◆ **WHAT IS NEEDED**
Among the entries below, find the lines that contain the string "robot". State only how many there are.

◆ **AVAILABLE DATA**
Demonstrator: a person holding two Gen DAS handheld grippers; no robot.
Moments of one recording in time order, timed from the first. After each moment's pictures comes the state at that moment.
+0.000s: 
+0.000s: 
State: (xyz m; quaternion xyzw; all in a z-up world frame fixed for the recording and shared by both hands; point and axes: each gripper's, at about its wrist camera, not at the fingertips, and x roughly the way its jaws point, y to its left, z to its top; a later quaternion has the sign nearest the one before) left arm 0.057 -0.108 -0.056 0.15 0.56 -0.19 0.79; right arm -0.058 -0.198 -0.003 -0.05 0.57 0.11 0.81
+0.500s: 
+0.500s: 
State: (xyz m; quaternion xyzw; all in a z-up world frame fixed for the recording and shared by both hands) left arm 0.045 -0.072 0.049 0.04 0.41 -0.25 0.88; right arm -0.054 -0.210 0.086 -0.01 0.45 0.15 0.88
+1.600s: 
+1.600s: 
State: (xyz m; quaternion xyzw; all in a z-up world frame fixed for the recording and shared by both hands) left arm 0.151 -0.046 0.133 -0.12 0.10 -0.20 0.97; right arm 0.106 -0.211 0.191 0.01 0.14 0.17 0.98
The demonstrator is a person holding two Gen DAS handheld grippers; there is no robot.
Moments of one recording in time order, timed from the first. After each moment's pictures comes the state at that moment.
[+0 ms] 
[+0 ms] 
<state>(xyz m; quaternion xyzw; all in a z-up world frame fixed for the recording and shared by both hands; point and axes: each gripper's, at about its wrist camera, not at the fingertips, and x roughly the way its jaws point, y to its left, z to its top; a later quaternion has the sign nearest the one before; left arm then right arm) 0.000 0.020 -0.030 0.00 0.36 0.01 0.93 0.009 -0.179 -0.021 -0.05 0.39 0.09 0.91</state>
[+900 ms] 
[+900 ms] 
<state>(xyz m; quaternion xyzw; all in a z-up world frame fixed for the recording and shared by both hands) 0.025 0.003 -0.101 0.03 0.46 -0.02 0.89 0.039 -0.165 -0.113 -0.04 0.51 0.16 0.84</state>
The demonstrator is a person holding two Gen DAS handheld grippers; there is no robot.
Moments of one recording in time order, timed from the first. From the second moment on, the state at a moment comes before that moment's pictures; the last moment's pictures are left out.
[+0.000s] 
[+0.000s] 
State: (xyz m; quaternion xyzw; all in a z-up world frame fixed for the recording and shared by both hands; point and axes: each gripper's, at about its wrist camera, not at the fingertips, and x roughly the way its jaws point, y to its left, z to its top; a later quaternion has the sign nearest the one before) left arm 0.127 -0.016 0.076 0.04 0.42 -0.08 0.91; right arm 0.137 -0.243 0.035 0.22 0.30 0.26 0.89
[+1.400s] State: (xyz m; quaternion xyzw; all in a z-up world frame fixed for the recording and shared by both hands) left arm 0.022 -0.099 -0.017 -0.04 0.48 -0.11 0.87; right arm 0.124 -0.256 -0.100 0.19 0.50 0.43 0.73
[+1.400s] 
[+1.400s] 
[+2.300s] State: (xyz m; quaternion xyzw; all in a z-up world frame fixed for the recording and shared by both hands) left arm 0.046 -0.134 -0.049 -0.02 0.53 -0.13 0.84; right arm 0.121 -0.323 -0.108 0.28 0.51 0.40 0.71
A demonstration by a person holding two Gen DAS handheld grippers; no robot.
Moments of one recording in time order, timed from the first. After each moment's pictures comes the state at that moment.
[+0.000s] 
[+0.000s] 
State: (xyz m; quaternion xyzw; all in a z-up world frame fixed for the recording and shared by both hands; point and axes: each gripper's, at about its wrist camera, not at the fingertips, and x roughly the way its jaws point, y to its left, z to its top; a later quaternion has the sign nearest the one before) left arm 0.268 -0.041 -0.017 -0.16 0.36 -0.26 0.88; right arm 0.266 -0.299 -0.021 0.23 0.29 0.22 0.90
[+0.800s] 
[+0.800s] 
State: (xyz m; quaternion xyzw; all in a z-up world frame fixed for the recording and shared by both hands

◆ **EXERCISE RESULT**
4